Adnan Hajj Photojournalism Controversy Regarding the 2006 Isreal-Lebanon Conflict

Adnan Hajj was a freelance photographer working on the 2006 Lebanon War, a conflict between the state of Isreal and belligerents in Lebanon. Hajj had been working with Reuters for a number of years, and was taking photographs for their coverage of the conflict. Later, after some of the photos were displayed on Reuters, in conjunction with their reporting, it was revealed that the photos were the subject of heavy manipulation from a photo-manipulation software. The manipulation included the apparent use of Adobe Photoshop's Clone tool to make damage caused by Isreal appear worse than it actually was, and taking a photo of an Israeli plane dropping a flare and cloned it to make it appear as three flares, then misrepresented them as missiles being dropped over Lebanon. The images were retracted and Reuters terminated Hajj from their staff.

 Image: Reuters photographs
(Photo from NBC, the left photo is the doctored one, the right photo is not)

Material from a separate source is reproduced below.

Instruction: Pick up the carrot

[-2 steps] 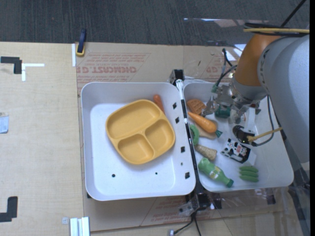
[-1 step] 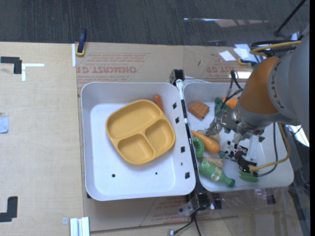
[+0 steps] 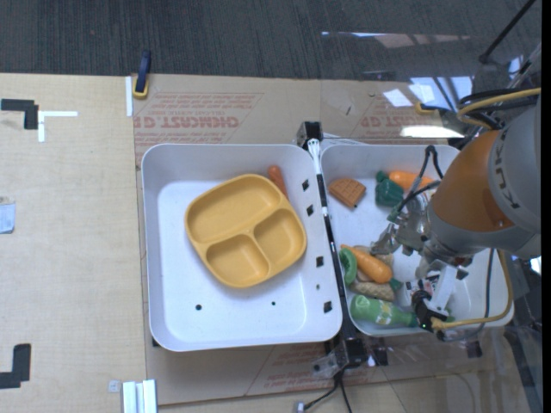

The obvious unethical act was the intentional and manipulative doctoring of photos of the conflict in order to potentially sway the public perception against Isreal. After the first photo was pointed out as having inconsistencies, Reuters did the right thing by looking at Hajj's other photos that they published. After having found another doctored photo, they retracted the photos and removed Hajj from their staff. However it could have potentially been avoided if Reuters more heavily reviewed the work of its freelance photographers.